La filiation : toujours une question de coeur

Danièle StarenkyjDevenir parent– Une autre manière de voir la vie et s’y préparer
Danièle Starenkyj© 2015 www.publicationsorion.com
On peut tisser un enfant dans ses entrailles. Mais on peut aussi tisser un enfant dans son cœur.
Et il était un temps où, que l’enfant ait été adopté ou qu’il ait été conçu par ses parents, ils avaient l’un et l’autre le même statut, soit

tout simplement celui d’un enfant légitime jouissant sans aucune restriction des mêmes privilèges et responsabilités.
Aujourd’hui, la science parle de filiation par le sang (filiation biologique), et de filiation par le cœur. Et, sous la poussée d’une culture qui amoindrit l’authenticité de la filiation par le cœur, elle y voit une différence. L’accès facile aux tests de paternité ébranle la conviction qui autrefois affirmait que le père était celui qui se considérait comme tel, et qui élevait avec amour l’enfant d’un autre.

Notre époque privilégie la filiation par le sang – celle qui transmet son patrimoine génétique à l’enfant — à un tel point que certains couples sont prêts à se tourner vers des solutions extrêmes pour avoir « leur » enfant.
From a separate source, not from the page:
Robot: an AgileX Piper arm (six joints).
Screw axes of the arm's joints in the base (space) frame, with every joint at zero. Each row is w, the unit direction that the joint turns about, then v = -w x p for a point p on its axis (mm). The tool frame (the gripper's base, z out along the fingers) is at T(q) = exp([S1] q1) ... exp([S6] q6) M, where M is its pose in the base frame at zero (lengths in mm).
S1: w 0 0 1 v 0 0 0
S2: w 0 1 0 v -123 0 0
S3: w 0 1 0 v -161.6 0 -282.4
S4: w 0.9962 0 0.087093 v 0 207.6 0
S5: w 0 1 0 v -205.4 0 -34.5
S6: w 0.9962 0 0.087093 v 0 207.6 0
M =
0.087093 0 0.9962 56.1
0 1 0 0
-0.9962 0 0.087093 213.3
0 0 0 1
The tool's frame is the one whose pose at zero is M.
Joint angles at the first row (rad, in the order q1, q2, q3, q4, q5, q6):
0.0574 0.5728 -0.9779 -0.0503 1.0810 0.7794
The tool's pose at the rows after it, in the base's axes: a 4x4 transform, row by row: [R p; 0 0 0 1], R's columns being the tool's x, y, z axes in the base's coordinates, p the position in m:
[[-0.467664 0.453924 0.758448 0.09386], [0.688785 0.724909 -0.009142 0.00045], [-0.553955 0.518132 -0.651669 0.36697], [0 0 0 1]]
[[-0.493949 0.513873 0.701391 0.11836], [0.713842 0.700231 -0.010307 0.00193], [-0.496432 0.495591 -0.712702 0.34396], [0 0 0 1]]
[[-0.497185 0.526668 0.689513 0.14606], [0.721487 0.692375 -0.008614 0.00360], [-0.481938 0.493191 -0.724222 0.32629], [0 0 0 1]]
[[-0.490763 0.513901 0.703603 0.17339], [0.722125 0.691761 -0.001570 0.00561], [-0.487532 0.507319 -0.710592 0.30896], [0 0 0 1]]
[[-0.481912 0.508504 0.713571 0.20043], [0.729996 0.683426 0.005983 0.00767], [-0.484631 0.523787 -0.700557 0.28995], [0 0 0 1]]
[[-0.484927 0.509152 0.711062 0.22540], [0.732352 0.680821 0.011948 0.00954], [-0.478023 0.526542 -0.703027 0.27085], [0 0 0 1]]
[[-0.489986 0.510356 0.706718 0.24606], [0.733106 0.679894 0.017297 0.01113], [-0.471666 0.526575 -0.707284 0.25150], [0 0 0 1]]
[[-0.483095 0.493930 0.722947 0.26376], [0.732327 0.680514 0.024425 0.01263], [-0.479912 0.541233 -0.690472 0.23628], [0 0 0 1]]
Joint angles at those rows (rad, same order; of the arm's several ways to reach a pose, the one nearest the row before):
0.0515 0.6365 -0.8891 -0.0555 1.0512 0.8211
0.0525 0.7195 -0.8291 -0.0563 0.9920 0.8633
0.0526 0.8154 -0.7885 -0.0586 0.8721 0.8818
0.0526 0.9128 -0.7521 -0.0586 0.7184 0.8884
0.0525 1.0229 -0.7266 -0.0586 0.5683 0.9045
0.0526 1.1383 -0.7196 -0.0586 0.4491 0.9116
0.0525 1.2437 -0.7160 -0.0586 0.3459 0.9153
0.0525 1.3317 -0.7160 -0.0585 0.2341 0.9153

On parle du « droit à l’enfant ». Il en découle que « l’incapacité à enfanter est subie comme une blessure narcissique, vécue comme un échec personnel ». C’est comme si l’enfant, « son » enfant était une valeur suprême indispensable à l’épanouissement de l’adulte procréateur.

La filiation par le cœur qui ne peut transmettre à l’enfant que les valeurs propres aux parents – mais pas leurs gènes — ne semble plus combler le besoin d’enfant d’une société éminemment individualiste et de plus en plus égocentrique.

Ce besoin outré laisse perplexe alors qu’il s’accompagne fréquemment d’un attachement fragile des parents à leur enfant, celui-ci étant rapidement chaque jour coupé – dans certains pays dès les premières semaines de sa vie — de leur présence pendant de longues, longues heures. Et cela au nom de l’épanouissement personnel du père et de la mère.

Certes, la filiation par le cœur – l’adoption – suppose toujours, au préalable, un détachement voulu ou forcé de la mère biologique envers son enfant, et un détachement involontaire de l’enfant envers sa mère. Ce détachement, selon un auteur, est « la blessure primitive » qui marque au fer rouge l’enfant adopté, et qui rendra un attachement ultérieur difficile, mais non impossible. L’amour parental désintéressé qui a pour motivation le bien de l’enfant, à force de persistance, de constance, de cohérence, et de temps, triomphe toujours de la défiance. Un jour – cela peut avoir pris des années — le miracle a lieu : l’enfant adopté par ses parents – souvent à première vue — les adopte finalement à son tour. Son attachement est alors puissant et sans retour.

Autant l’attachement est un miracle, autant le détachement est une tragédie. Un drame parfois sordide, parfois magnanime.

Je me rappelle cette vieille dame, connue dans mon enfance, qui s’appelait Trouvée. Elle était peintre, et un jour, alors que je m’intéressais à ce qu’elle faisait, elle me raconta pourquoi elle portait un tel nom. Aussi original qu’il paraisse, celui-ci ne l’était pas. Bébé trouvé sur les marches d’une église, elle avait été portée à l’Assistance publique où on lui avait donné un prénom, Alice, et un nom ,Trouvée. Il y avait plusieurs « Trouvé et Trouvée » dans cette institution, tous abandonnés sans aucun indice identitaire. Elle n’avait jamais été adoptée, mais mariée sur le tard, elle avait été ravie d’avoir finalement un vrai nom, celui de son époux.

Si certains auteurs parlent de la blessure causée par le détachement de l’enfant envers sa mère, d’autres parlent de la résilience, la puissance d’« une main tendue » qui rétablit l’attachement de l’enfant à un humain soucieux de lui donner la certitude d’être aimé.

Car l’humanité ne fleurit que lorsqu’elle est tirée de son abîme avec « des liens d’humanité et des cordages d’amour ».

Ainsi filiation par le sang ou filiation par le cœur, quelle différence y a-t-il ? Dans les deux cas, c’est l’amour de l’autre, plus fort que l’amour de soi, qui fait la différence pour déboucher tôt ou tard sur un attachement reconnaissant et heureux pour tous.

Danièle Starenkyj ©2015

Références bibliographiques :

1. Kahn Axel, Un type bien ne fait pas ça…, p. 135, NiL éditions, 2010.
2. de Newton Verrier Nancy, L’enfant adopté – Comprendre la blessure primitive, De Boeck, 2007.
3. Starenkyj Danièle, Réflexions pour une vie meilleure, Orion, 2015.